Stellungnahme zu Ministerialentwurf
Stellungnahme zu dem Ministerialentwurf betreffend Bundesgesetz zur Stärkung der Selbstbestimmung von unmündigen Mädchen an Schulen mittels Einführung eines Kopftuchverbots
Bei den Stellungnahmen handelt es sich nicht um die Meinung der Parlamentsdirektion, sondern um jene der einbringenden Person bzw. Institution. Mehr Informationen finden Sie in den Nutzungsbedingungen.
Inhalt
Sehr geehrte Damen und Herren,
ich nehme hiermit Stellung zum Gesetzesentwurf betreffend ein Verbot des Tragens von Kopftüchern für Schülerinnen unter 14 Jahren.
Ich bin Mutter einer 11-jährigen Tochter, die sich aus freiem Willen und ohne äußeren Druck dazu entschieden hat, ein Kopftuch zu tragen. Sie hat diese Entscheidung vor wenigen Wochen getroffen, weil sie ihre religiöse Identität ausdrücken möchte. Als sie von diesem geplanten Gesetz erfahren hat, war sie tief betroffen und hat lange darüber geweint. Schon jetzt spüre ich, dass sie die Aussicht auf ein Verbot psychisch stark belastet.
Ein Kopftuchverbot würde für meine Tochter bedeuten, dass sie gezwungen wäre, gegen ihr Gewissen und ihre religiöse Überzeugung zu handeln. Das verletzt zentrale Grundrechte, die sowohl in der österreichischen Bundesverfassung als auch in der Europäischen Menschenrechtskonvention verankert sind:
Religionsfreiheit (Art. 14 StGG, Art. 9 EMRK): Meine Tochter möchte selbstbestimmt ihren Glauben leben.
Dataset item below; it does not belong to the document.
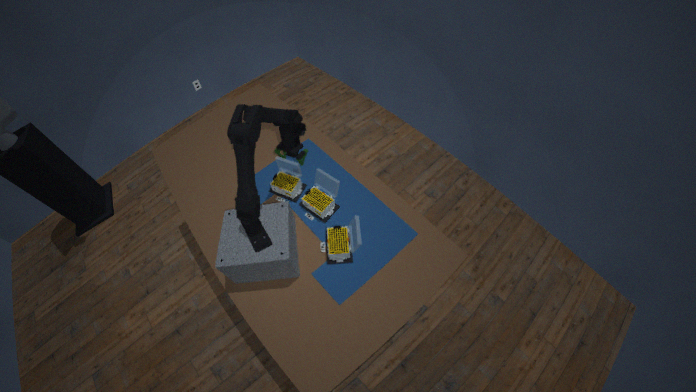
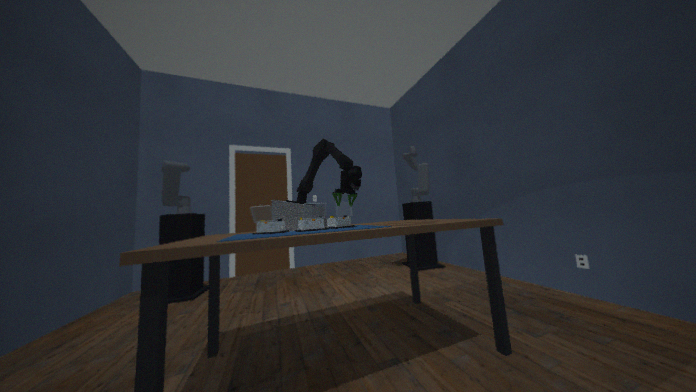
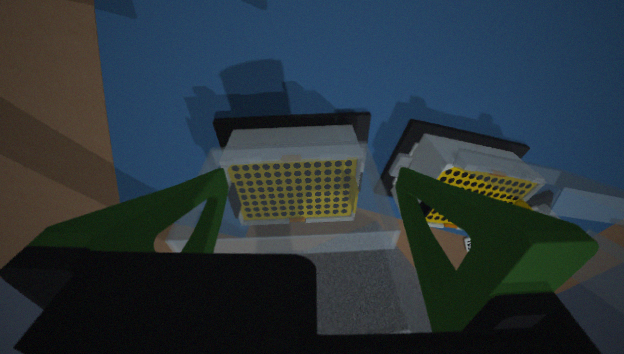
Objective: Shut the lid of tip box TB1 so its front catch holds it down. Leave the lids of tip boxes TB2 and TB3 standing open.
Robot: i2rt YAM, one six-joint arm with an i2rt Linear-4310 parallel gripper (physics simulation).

Gleichheit vor dem Gesetz (Art. 7 B-VG): Das Gesetz richtet sich faktisch gegen eine bestimmte Religionsgemeinschaft und diskriminiert damit Mädchen muslimischen Glaubens.
Elternrecht & Kindeswohl (Art. 8 EMRK, Art. 2 1. ZP EMRK): Eltern haben das Recht, ihre Kinder in religiösen Fragen zu erziehen, und Kinder haben das Recht auf Schutz ihrer Persönlichkeit und Identität.
Darüber hinaus erscheint mir die Verhältnismäßigkeit fraglich: Ein pauschales Verbot führt nicht zu mehr Integration, sondern verstärkt Stigmatisierung, Ausgrenzung und psychische Belastung. Gerade Kinder, die freiwillig religiöse Symbole tragen, erleben ein solches Verbot als tiefe Ungerechtigkeit.
Ich appelliere daher an den Gesetzgeber, den Entwurf in dieser Form nicht zu beschließen. Statt eines Verbotes sollten pädagogische und dialogorientierte Maßnahmen gesetzt werden, die Selbstbestimmung, Gleichberechtigung und Integration fördern – ohne einzelne Kinder für ihre religiöse Ausdrucksweise zu bestrafen.
Mein konkreter Vorschlag:
Keine generelle Verbotsregelung, sondern individuelle Lösungen, die sicherstellen, dass Mädchen nicht unter Druck gesetzt werden.
Schutz für Kinder, die sich freiwillig für das Kopftuch entscheiden.
Fokus auf Aufklärung, Bildung und Gespräch statt auf Zwang und Sanktion.
Ich danke Ihnen, dass ich meine Sicht einbringen darf, und hoffe, dass bei der weiteren Gesetzgebung das Wohl der Kinder – und damit auch das Wohl meiner Tochter – im Mittelpunkt steht.